▶ Activity
In the data that follows, how many lines include the string "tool"? Answer with the number alone.
---------- Recorded data ----------
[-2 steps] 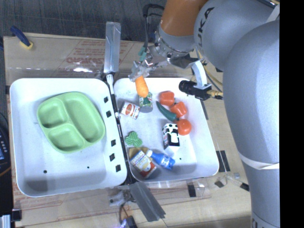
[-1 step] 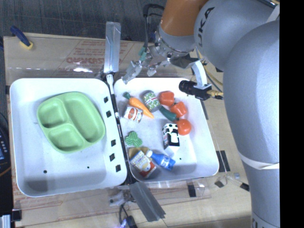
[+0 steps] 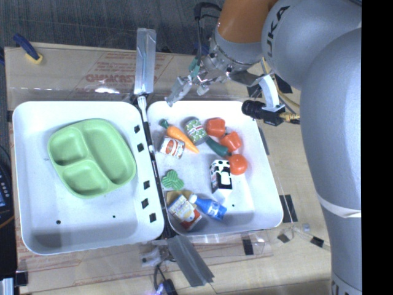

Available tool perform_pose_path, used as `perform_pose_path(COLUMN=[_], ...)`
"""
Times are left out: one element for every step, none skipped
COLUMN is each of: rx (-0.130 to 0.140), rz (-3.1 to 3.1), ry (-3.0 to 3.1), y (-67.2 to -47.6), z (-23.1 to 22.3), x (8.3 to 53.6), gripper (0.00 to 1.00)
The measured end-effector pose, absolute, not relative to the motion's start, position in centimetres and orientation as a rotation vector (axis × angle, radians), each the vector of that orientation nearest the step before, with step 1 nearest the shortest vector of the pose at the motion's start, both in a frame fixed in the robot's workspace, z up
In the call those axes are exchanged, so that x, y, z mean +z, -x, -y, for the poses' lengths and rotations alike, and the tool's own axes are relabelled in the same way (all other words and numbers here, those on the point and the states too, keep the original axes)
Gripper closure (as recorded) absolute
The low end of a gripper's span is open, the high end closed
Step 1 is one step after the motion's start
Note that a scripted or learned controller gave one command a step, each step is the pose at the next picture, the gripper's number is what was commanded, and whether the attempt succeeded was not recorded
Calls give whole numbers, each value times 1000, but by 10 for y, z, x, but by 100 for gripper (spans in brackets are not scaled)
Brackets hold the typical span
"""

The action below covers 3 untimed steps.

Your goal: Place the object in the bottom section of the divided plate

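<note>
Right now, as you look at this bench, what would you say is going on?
A grey robot arm reaches in from the right, and its gripper hangs above the far left corner of the right bin. That bin holds a jumble of toy foods, among them a carrot, a cow-patterned carton and a blue bottle. The green divided plate lies in the left bin, and no toy has been put on it yet.

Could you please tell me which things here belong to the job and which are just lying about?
Job: green divided plate, gripper, one toy from the right bin (which one is unclear).
Lying about: the rest among carrot, cow-print carton, blue bottle.
</note>
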State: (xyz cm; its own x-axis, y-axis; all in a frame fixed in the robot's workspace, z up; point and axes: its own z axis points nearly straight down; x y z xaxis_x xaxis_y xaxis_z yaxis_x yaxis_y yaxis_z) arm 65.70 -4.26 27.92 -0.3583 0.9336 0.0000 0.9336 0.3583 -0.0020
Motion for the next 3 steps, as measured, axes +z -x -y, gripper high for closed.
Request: perform_pose_path(rx=[7,2,3], rz=[2759,2853,2852], ry=[1492,1315,1315], y=[-611,-609,-609], z=[-64,-41,-41], x=[244,319,318], gripper=[0,0,0])
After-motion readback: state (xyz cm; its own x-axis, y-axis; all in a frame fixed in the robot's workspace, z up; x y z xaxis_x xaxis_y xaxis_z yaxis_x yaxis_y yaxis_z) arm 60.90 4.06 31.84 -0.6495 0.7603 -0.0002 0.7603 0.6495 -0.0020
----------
▶ Response to this task
2